黃琦在旁邊看着,心中也有些焦急起來。相對於嶽不羣的性命,他自然是更在乎甯中則的安全,要不是現在雙方的談判還沒有破裂,他只怕早就直接動手了。他要是動手,自然是制住嶽不羣,用他去換甯中則的安全了。
“這樣吧!”嶽不羣想了一會,出聲說道:“嶽某有個建議,我等五人之後便一同同行,前往登封。至於找人一事,便交給嶽某的門下弟子。
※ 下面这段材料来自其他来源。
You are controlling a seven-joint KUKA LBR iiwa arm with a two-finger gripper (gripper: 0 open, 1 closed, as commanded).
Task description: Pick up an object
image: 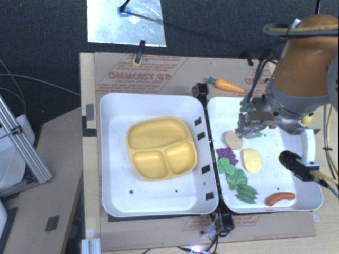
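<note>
My gripper (244, 130) hangs low over the upper left part of the right bin (312, 194). Just below and left of it lies a round beige piece (231, 140), close to or touching the gripper's tip. Further down the bin sit a purple grape bunch (226, 154), a pale yellow oval (251, 160), a green leafy piece (237, 180) and a brown sausage (279, 198). The arm's orange band (307, 52) covers the bin's upper right part.
The left bin (114, 157) holds a yellow divided plate (160, 147). An orange carrot (226, 85) lies on the cardboard beyond the right bin. A black part (296, 165) juts in over the right bin's right side. A divider with black clips (207, 147) separates the bins.
</note>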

只要其等將令狐沖找到,帶到登封,到時候我等再互換人質,怎麼樣?”
任我行沒有答應也沒有反對,而是道:“老夫要辦的事可是十分的重要,比老夫的性命還要重要,你嶽不羣可敢保證,你門下弟子,一定能夠將令狐沖帶到登封?”
“這...”聽到任我行這話,嶽不羣躊躇了起來。他還真不敢保證門下的弟子能夠找到令狐沖,這要是萬一出了意外,以任我行剛纔說出的話看來,壞了他的大事,只怕他倒時會發瘋,同歸於盡都有可能。
嶽不羣沒說話,在他旁邊的黃琦卻道:“嶽掌門,你要是信得過和尚的話,那便讓和尚陪同任教主一同前往登封。而嶽掌門帶領門下弟子,尋找令狐少俠,到時在登封會合,如何?”
“有大師在,嶽某自然是相信的!”嶽不羣笑着點頭,其實他心中卻是不大放心黃琦一人陪同任我行同行。黃琦武功是高不錯,但其年紀太輕,嶽不羣擔心他江湖經驗太淺,不是任我行這等老奸巨猾的老江湖對手。到時候怎麼着了道,只怕黃琦他本人都還不知道呢。